Le directeur de STX France inquiet pour l’avenir de sa branche militaire

« C’est tout un processus (…) qui amène à une prise d’hégémonie de DCNS sur la construction navale militaire française », a déclaré M. Castaing au cours d’une rencontre avec des journalistes.

En entrant au capital de la nouvelle entité, « DCNS fait une super affaire, ils tuent un concurrent pour pas cher », a-t-il poursuivi.

Au terme de longs mois de discussions, un accord a été conclu entre Paris et Rome, le groupe italien Fincantieri obtenant 50% des chantiers navals français auxquels il faut ajouter 1% « prêté » par l’Etat français, qui se réserve le droit de le reprendre si Fincantieri ne respecte pas ses engagements pendant une période de 12 ans.

Aux côtés de Fincantieri (50%) et de l’Etat français (34,34%), Naval Group (ex-DCNS) détiendra 10% de STX France, les employés 2% et des sous-traitants du bassin de Saint-Nazaire 3,66%.

Cet accord met un terme à « une période d’incertitude de quatre ans » donc « une bonne chose », selon M. Castaing qui s’inquiète cependant de l’avenir de la branche militaire du groupe qui représente « 10 à 20% » de son activité mais est plus lucrative que le civil.

STX construit des navires de grande taille en coopération avec Naval Group, géant français de la construction navale militaire, et des navires de petite et moyenne taille -patrouilleurs et frégates- en propre.

– Marges de manoeuvre restreintes –

Pour M. Castaing, l’arrivée de Naval Group fera perdre au constructeur sa « liberté de négociation » sur la construction des grosses unités.

« Le fait que DCNS soit à l’intérieur de notre système me laisse craindre qu’on ne puisse pas disposer des mêmes marges que celles qu’on avait sur les grands navires », a ajouté M. Castaing qui est à la tête de STX France depuis février 2012.

En outre, « il y a des marchés où nous agissons indépendamment de DCNS: sur les petits et moyens navires.

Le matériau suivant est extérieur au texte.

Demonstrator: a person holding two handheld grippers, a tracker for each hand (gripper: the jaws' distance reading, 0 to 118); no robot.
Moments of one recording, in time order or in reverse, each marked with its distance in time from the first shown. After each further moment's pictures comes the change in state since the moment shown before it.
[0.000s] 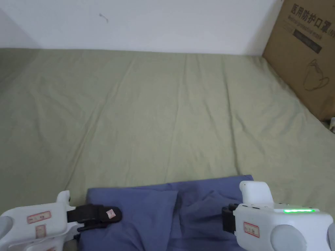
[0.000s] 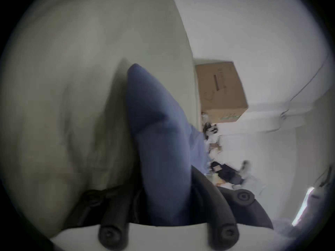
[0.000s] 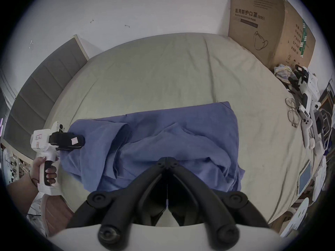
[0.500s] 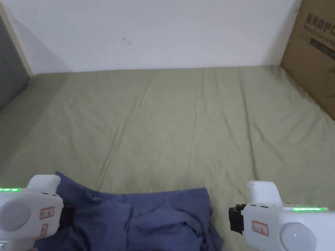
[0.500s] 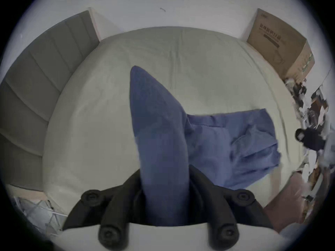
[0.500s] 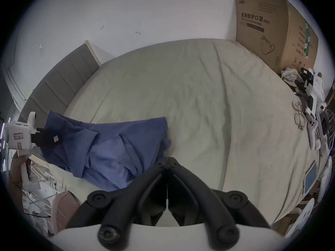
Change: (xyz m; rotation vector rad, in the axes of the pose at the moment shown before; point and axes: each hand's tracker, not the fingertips) left arm 0.141 -0.034 0.099 0.127 0.942 -0.516; right arm -0.018 0.000 0.024 0.045 0.101 -0.007
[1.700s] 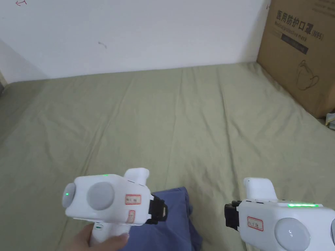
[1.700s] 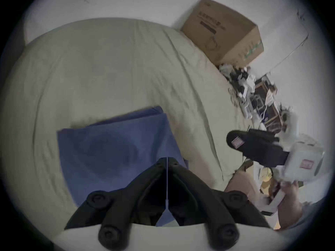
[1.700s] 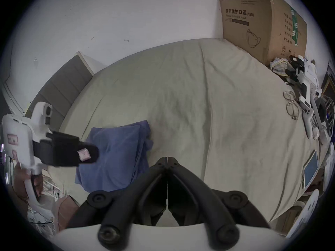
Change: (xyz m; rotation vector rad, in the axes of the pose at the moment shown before) left arm 0.186 0.025 -0.052 -0.115 -0.517 -0.167; right arm 0.041 -0.004 0.011 0.032 -0.023 -0.080
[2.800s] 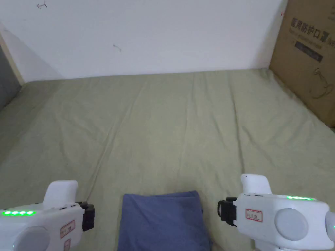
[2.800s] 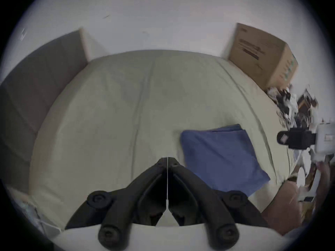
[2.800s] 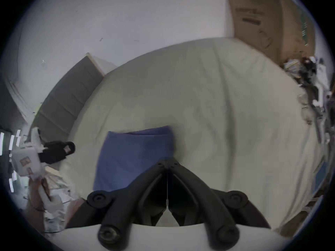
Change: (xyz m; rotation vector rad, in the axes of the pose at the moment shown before) left arm -0.093 -0.075 0.104 0.312 0.453 0.114; right arm -0.029 0.020 -0.020 -0.042 0.161 -0.011
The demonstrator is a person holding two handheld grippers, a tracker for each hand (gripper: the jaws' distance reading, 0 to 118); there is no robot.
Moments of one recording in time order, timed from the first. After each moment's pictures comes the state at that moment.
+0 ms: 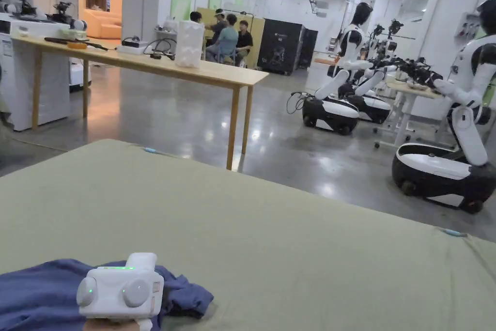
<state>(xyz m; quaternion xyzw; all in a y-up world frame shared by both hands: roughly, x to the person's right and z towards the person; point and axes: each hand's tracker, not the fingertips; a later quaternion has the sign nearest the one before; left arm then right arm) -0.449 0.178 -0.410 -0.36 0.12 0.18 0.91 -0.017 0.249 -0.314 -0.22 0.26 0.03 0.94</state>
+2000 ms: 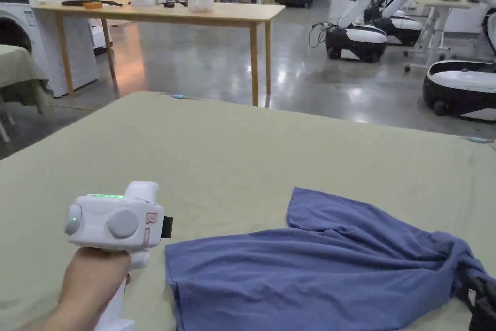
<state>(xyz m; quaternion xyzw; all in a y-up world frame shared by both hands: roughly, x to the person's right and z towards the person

Et là nous avons une vraie crainte que demain on nous refuse d’avoir une activité », a-t-il ajouté, estimant que Naval Group pourrait s’approprier ce marché, notamment celui des navires garde-côtes en pleine expansion.

Contacté par l’AFP, Naval Group n’a souhaité faire aucun commentaire sur ces déclarations.

Interrogé sur son avenir en tant que directeur général de STX France, M. Castaing a déclaré que cela « fait partie des vrais sujets à discuter avec Fincantieri ». « J’ai peur que Fincantieri me dise +sur le militaire doucement+ donc il faudra prendre la décision: +est ce que je suis DG dans ces conditions ou pas+? ».

Le ministre français de l’Économie, Bruno Le Maire, avait confirmé jeudi que Laurent Castaing resterait « directeur exécutif » de STX France qui va reprendre son ancien nom: « Chantiers de l’Atlantique ».

Paris et Rome ont affiché leur ambition de créer un « champion naval » européen, civil et militaire, capable de résister à la concurrence, notamment asiatique, grâce au rapprochement souhaité entre Naval Group et Fincantieri.